#### [Task goal]
When you reach a picture, pass over it; otherwise repeat the listing word for word.

┌─ Available data

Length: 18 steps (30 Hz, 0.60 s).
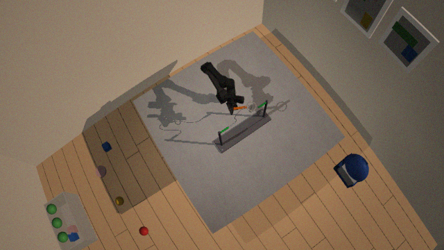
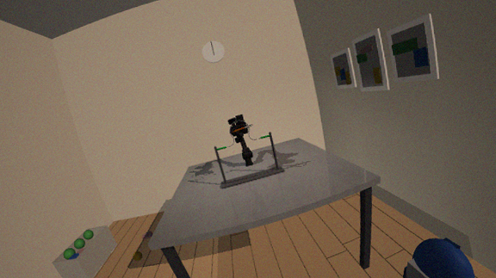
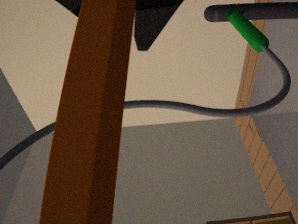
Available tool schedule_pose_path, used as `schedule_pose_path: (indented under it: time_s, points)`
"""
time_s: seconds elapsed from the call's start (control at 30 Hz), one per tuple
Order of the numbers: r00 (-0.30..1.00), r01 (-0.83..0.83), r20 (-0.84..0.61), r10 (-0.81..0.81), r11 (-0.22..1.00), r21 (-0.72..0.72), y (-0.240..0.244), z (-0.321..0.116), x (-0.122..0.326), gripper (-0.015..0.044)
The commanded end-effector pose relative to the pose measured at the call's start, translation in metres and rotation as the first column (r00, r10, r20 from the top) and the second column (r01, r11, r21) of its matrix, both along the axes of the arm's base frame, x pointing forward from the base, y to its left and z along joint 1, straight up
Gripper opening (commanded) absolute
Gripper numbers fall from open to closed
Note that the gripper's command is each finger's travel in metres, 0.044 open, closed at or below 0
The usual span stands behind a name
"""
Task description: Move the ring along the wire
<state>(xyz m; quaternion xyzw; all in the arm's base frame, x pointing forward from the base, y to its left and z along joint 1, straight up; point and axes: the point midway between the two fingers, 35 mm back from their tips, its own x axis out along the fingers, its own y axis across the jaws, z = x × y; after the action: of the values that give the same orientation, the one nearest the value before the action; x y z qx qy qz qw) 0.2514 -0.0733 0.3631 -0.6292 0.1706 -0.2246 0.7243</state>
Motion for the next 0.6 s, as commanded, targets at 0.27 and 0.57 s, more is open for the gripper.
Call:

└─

#### [Solved problem]
Length: 18 steps (30 Hz, 0.60 s).
Available tool schedule_pose_path, used as `schedule_pose_path: (indented under it: time_s, points)`
"""
time_s: seconds elapsed from the call's start (control at 30 Hz), one per tuple
Order of the numbers: r00 (-0.30..1.00), r01 (-0.83..0.83), r20 (-0.84..0.61), r10 (-0.81..0.81), r11 (-0.22..1.00), r21 (-0.72..0.72), y (-0.240..0.244), z (-0.321..0.116), x (-0.122..0.326), gripper (-0.015..0.044)
The commanded end-effector pose relative to the pose measured at the call's start, translation in metres and rotation as the first column (r00, r10, r20 from the top) and the second column (r01, r11, r21) of its matrix, both along the axes of the arm's base frame, x pointing forward from the base, y to its left and z along joint 1, straight up
Gripper opening (commanded) absolute
Gripper numbers fall from open to closed
Note that the gripper's command is each finger's travel in metres, 0.044 open, closed at or below 0
The usual span stands behind a name
"""
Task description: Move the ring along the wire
<state>(xyz m; quaternion xyzw; all in the arm's base frame, x pointing forward from the base, y to its left and z along joint 1, straight up; point and axes: the point midway between the two fingers, 35 mm back from their tips, its own x axis out along the fingers, its own y axis across the jaws, z = x × y; after the action: of the values that give the same orientation, the one nearest the value before the action; x y z qx qy qz qw) 0.2514 -0.0733 0.3631 -0.6292 0.1706 -0.2246 0.7243</state>
Motion for the next 0.6 s, as commanded, targets at 0.27 and 0.57 s, more is open for the gripper.
Call:

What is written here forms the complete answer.